_INFORMATION SHOWN:_
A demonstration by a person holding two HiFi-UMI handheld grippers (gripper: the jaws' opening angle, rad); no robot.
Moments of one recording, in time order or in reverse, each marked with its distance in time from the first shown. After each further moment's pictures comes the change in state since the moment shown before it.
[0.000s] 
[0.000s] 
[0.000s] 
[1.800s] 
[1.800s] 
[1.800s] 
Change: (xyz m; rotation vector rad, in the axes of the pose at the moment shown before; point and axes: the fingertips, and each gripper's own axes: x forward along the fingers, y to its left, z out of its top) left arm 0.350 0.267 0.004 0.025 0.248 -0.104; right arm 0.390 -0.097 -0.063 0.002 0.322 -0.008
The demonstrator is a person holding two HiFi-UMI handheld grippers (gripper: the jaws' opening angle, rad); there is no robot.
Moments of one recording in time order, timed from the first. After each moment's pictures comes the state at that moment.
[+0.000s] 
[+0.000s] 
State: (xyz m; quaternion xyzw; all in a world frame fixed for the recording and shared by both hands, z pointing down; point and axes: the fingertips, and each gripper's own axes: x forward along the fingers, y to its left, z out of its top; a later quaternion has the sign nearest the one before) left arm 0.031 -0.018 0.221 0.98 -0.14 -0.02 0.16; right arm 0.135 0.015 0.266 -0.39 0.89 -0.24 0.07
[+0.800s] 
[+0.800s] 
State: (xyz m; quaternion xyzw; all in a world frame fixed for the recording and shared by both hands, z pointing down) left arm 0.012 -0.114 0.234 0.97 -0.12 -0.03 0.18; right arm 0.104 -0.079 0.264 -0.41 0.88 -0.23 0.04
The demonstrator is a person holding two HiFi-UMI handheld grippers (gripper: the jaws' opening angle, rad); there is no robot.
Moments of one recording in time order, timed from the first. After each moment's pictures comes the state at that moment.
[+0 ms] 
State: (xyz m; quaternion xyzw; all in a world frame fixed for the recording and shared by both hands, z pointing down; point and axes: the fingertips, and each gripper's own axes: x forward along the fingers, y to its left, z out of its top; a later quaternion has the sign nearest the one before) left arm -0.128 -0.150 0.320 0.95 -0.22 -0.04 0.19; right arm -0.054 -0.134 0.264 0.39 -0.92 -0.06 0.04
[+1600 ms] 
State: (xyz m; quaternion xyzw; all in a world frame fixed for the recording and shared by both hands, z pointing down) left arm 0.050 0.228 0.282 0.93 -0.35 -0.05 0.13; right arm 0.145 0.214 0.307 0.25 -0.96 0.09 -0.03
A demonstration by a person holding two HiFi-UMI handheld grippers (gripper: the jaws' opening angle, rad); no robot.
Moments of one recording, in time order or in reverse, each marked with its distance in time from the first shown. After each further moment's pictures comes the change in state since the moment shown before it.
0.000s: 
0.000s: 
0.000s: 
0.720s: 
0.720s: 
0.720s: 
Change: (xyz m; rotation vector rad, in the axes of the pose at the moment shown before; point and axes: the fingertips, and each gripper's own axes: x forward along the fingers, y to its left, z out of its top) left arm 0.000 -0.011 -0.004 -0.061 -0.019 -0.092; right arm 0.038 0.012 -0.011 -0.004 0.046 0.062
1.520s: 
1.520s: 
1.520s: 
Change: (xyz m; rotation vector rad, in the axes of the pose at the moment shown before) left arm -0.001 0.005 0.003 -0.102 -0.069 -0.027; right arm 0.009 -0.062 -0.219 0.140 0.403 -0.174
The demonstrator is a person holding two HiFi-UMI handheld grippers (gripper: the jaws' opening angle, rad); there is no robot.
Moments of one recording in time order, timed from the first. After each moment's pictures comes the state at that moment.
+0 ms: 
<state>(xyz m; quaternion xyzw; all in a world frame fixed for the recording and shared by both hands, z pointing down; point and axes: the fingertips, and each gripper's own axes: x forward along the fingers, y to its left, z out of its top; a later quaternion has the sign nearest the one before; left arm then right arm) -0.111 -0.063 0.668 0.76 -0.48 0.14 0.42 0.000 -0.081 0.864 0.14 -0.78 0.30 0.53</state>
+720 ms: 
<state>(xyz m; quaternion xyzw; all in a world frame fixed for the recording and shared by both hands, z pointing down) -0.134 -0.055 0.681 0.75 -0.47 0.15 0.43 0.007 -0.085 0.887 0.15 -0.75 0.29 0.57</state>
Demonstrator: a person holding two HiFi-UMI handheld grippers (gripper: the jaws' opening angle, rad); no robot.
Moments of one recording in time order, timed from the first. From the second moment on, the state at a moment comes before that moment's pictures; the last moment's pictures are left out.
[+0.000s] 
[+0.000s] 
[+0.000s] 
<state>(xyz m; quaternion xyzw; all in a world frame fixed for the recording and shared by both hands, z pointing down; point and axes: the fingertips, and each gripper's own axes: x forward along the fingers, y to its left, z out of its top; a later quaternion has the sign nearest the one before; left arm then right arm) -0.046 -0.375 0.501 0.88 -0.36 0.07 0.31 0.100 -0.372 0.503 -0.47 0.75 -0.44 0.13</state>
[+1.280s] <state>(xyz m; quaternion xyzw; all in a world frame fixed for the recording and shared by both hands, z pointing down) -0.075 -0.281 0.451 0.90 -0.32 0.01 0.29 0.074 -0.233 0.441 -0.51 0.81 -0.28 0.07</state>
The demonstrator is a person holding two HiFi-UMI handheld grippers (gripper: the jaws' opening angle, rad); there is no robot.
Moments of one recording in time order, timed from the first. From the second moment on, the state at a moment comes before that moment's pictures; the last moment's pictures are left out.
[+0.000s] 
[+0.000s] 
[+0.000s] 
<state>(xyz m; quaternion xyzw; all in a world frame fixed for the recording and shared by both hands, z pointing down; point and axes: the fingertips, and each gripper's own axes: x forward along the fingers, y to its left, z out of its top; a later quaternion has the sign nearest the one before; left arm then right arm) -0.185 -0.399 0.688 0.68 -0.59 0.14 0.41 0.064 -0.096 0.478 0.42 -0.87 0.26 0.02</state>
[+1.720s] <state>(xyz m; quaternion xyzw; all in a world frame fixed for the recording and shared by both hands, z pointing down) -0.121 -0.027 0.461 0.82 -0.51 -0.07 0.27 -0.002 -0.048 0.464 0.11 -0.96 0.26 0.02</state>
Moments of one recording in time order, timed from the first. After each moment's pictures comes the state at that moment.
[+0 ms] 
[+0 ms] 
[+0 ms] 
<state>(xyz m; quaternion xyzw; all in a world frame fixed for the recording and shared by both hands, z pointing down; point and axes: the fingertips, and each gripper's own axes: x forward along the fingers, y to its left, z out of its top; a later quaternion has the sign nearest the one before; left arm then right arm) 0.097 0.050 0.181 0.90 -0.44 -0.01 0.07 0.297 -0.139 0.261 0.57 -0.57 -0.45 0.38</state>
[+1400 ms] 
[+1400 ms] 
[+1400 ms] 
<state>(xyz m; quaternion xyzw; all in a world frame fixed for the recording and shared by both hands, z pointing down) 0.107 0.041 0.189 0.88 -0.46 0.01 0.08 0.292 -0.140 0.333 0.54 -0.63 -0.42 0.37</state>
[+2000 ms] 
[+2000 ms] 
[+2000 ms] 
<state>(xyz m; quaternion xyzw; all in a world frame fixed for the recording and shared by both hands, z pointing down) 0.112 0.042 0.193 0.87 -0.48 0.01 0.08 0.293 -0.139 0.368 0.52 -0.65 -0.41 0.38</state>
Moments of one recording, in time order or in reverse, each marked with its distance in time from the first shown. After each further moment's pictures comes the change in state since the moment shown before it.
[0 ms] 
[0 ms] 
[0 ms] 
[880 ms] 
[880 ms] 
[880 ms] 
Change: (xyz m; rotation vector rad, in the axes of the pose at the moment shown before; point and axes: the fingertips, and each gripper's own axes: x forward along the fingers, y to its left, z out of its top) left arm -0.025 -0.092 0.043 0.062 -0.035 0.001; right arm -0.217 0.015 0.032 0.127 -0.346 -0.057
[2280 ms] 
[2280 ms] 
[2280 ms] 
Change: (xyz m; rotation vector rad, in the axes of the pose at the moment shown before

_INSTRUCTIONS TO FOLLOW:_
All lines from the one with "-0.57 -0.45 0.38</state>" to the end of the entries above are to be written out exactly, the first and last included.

_PROBLEM SOLUTION:_
<state>(xyz m; quaternion xyzw; all in a world frame fixed for the recording and shared by both hands, z pointing down; point and axes: the fingertips, and each gripper's own axes: x forward along the fingers, y to its left, z out of its top; a later quaternion has the sign nearest the one before; left arm then right arm) 0.097 0.050 0.181 0.90 -0.44 -0.01 0.07 0.297 -0.139 0.261 0.57 -0.57 -0.45 0.38</state>
[+1400 ms] 
[+1400 ms] 
[+1400 ms] 
<state>(xyz m; quaternion xyzw; all in a world frame fixed for the recording and shared by both hands, z pointing down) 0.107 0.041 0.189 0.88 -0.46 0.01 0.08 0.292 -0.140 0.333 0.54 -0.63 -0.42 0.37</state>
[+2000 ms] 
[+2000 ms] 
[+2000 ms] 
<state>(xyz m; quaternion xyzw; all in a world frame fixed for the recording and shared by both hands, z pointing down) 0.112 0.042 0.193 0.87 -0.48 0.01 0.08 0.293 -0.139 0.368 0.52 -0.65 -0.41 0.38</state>
Moments of one recording, in time order or in reverse, each marked with its distance in time from the first shown. After each further moment's pictures comes the change in state since the moment shown before it.
[0 ms] 
[0 ms] 
[0 ms] 
[880 ms] 
[880 ms] 
[880 ms] 
Change: (xyz m; rotation vector rad, in the axes of the pose at the moment shown before; point and axes: the fingertips, and each gripper's own axes: x forward along the fingers, y to its left, z out of its top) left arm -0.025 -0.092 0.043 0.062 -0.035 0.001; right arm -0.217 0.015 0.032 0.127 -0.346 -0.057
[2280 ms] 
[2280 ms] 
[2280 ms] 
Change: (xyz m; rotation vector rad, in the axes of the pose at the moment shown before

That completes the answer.